- **ACTIVITY**
Among the entries, find each line that includes the string "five" and list it.

=-=-=-=-=

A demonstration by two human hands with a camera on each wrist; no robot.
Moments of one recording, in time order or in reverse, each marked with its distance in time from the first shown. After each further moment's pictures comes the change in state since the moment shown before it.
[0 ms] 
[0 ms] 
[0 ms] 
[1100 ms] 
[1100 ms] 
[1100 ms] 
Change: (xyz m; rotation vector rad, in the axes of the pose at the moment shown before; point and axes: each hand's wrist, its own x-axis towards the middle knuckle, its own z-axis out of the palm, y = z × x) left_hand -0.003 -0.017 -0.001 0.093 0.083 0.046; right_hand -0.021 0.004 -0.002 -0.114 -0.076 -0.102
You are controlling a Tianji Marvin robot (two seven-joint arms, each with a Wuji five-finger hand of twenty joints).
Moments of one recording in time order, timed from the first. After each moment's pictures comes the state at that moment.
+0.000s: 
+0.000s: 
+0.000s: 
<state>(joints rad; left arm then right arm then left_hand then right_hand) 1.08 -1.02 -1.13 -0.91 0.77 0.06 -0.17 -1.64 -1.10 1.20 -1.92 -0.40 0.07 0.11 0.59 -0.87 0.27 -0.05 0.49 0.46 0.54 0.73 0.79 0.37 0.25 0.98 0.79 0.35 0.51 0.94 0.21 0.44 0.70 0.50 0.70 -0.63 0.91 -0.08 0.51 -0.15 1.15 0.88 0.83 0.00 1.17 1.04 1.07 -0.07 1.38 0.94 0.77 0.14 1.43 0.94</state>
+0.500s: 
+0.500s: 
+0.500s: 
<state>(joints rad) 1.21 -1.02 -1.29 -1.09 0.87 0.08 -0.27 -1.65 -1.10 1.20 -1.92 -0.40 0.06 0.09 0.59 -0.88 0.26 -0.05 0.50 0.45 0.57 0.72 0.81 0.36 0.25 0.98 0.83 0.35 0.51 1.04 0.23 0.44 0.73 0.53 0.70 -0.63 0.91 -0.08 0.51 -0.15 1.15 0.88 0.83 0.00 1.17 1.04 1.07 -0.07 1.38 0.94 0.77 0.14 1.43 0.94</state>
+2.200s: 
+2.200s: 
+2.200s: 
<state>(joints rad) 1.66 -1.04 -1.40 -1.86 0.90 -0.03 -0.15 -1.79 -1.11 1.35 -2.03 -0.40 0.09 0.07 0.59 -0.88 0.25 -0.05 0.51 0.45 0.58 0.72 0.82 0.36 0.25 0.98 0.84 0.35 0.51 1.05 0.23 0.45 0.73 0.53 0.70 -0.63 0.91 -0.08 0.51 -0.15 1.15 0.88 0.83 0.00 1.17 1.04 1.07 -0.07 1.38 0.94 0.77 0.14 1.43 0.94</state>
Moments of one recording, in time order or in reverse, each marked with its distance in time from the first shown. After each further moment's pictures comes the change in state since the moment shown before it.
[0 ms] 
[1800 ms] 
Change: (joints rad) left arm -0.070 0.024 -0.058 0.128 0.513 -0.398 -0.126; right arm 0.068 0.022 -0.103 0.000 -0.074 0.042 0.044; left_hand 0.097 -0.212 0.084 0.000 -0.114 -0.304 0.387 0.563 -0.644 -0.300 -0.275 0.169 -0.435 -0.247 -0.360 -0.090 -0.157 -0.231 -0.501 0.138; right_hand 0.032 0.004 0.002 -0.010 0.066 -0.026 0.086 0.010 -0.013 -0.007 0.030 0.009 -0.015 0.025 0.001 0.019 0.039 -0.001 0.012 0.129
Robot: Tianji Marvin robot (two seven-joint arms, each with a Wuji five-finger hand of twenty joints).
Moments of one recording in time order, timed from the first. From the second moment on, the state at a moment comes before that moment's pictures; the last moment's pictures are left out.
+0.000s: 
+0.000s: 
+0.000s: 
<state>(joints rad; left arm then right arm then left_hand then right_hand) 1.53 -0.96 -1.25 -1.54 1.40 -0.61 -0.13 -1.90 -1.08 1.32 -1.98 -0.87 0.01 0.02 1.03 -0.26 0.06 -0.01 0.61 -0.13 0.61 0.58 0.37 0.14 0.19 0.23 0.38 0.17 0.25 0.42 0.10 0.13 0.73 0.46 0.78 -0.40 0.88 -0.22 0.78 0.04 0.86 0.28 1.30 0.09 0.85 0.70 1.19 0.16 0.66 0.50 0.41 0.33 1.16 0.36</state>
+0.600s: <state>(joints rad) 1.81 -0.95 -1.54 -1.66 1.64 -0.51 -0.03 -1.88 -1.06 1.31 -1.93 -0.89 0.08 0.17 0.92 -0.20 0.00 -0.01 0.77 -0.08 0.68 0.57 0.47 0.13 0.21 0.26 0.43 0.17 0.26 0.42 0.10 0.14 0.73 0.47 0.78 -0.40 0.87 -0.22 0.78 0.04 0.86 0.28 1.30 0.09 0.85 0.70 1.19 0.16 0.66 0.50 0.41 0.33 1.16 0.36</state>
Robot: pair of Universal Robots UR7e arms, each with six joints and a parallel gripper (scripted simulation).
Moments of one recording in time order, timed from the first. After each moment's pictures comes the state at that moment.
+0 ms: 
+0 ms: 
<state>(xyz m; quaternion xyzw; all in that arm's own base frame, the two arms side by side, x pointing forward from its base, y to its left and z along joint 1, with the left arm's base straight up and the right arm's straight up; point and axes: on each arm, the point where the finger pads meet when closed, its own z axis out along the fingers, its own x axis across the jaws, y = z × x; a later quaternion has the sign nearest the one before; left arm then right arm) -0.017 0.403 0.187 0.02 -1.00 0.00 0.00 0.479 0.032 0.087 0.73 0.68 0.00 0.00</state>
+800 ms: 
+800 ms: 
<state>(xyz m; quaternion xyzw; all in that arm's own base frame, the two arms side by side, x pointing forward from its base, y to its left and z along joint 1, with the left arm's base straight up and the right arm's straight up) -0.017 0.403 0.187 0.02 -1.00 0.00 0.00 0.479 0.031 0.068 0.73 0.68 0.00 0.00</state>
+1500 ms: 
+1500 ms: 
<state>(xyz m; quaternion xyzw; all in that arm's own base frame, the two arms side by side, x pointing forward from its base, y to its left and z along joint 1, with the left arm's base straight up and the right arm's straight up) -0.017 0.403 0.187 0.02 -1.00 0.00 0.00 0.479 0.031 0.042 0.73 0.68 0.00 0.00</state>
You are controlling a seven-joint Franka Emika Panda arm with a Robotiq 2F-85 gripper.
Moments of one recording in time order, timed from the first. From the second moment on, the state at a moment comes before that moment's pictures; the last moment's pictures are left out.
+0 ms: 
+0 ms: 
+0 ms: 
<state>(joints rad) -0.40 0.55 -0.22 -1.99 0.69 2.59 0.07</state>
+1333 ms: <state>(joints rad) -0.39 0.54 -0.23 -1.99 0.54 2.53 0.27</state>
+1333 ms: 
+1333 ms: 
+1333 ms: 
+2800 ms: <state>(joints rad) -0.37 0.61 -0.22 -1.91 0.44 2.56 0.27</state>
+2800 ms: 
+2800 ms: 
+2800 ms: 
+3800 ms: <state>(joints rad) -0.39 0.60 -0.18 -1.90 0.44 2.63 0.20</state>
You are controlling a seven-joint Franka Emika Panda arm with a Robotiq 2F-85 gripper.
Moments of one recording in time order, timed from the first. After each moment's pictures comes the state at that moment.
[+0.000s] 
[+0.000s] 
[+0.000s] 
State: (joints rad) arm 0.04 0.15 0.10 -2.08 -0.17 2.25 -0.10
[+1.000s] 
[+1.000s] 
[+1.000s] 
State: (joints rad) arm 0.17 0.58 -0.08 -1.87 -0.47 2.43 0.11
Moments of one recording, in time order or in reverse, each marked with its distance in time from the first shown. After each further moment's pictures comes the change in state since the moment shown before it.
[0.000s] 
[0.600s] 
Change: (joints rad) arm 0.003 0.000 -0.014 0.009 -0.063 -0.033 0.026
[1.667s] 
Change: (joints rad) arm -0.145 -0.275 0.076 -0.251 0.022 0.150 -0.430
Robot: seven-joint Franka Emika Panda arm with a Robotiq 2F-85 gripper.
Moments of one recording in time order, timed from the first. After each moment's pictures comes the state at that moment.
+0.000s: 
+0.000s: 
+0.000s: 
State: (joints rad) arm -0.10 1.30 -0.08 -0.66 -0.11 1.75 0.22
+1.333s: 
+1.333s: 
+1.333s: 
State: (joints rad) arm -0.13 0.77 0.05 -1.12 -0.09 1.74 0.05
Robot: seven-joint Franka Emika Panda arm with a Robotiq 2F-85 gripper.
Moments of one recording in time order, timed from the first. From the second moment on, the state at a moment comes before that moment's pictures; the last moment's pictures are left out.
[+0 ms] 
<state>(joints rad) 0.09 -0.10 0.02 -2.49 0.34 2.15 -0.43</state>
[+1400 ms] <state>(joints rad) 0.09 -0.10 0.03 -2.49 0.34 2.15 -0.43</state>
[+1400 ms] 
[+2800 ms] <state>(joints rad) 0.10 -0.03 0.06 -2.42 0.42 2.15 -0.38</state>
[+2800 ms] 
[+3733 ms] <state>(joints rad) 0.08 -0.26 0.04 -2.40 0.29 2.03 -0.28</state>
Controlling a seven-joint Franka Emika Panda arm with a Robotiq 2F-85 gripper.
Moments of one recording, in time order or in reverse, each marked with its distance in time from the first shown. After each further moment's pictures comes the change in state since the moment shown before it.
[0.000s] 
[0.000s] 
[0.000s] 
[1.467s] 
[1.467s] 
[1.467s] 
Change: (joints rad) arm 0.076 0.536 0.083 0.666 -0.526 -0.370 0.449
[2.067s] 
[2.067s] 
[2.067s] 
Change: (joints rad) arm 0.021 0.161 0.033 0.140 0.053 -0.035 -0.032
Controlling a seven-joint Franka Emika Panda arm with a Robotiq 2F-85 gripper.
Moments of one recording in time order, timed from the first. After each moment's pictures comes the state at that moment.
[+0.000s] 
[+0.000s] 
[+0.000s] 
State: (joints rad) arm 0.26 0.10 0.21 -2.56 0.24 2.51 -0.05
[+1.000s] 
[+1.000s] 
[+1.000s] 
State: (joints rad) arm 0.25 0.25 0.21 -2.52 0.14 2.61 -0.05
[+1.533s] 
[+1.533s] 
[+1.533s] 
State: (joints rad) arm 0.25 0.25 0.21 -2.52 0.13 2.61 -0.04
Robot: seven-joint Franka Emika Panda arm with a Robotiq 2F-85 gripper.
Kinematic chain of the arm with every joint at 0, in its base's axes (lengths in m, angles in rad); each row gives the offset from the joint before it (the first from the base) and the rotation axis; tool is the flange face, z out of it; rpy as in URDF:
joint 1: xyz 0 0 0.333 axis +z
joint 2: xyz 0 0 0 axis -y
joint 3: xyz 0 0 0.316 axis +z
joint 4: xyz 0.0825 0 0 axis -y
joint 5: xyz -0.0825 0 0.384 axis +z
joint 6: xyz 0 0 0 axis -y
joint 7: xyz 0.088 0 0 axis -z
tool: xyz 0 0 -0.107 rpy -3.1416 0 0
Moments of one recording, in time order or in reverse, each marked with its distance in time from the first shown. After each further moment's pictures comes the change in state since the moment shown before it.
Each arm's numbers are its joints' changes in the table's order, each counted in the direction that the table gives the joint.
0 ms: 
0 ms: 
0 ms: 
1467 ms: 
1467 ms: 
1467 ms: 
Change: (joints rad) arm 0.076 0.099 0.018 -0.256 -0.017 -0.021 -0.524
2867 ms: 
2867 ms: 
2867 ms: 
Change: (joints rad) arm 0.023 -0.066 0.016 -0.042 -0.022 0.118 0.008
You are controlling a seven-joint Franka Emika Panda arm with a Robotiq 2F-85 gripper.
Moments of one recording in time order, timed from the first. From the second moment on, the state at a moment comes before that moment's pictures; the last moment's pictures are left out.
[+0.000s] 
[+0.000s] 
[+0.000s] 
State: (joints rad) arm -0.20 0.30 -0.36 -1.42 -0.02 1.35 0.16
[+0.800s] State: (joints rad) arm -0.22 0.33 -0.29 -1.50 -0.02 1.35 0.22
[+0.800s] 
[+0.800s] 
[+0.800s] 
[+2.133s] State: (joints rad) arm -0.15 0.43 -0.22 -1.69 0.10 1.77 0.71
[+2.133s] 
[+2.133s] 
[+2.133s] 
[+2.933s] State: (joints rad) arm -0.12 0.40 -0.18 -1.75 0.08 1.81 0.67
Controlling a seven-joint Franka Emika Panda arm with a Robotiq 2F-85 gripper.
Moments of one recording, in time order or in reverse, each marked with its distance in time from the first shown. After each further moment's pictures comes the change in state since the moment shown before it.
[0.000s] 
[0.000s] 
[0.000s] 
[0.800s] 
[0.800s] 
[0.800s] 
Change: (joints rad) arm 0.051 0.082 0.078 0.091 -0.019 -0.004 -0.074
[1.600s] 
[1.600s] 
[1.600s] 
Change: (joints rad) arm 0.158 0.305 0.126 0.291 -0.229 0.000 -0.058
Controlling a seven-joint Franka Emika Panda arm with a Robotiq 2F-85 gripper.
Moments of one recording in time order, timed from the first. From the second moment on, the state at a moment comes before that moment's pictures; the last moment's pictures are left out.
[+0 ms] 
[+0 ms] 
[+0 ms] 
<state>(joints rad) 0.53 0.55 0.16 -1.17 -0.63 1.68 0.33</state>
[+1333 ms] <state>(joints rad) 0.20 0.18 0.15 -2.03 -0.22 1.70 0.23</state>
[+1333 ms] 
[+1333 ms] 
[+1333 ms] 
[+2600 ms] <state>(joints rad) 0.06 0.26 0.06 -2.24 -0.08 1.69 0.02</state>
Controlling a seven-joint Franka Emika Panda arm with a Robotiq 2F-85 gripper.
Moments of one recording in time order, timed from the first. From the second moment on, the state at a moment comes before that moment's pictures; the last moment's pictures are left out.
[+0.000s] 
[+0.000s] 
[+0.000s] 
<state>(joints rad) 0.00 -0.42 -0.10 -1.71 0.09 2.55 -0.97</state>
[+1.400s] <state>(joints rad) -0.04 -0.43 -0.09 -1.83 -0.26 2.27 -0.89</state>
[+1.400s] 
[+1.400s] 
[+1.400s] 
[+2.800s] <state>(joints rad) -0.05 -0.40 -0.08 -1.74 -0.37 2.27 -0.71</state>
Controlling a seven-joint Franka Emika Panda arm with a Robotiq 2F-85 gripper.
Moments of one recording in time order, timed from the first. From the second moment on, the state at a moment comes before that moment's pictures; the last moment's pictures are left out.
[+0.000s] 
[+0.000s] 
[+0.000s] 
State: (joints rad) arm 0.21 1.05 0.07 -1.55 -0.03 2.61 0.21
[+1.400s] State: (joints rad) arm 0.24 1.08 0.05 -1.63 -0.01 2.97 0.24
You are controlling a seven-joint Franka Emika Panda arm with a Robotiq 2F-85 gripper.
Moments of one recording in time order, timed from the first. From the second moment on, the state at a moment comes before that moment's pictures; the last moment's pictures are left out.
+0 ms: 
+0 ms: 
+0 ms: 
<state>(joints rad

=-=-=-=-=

- **RESPONSE AREA**
You are controlling a Tianji Marvin robot (two seven-joint arms, each with a Wuji five-finger hand of twenty joints).
Robot: Tianji Marvin robot (two seven-joint arms, each with a Wuji five-finger hand of twenty joints).

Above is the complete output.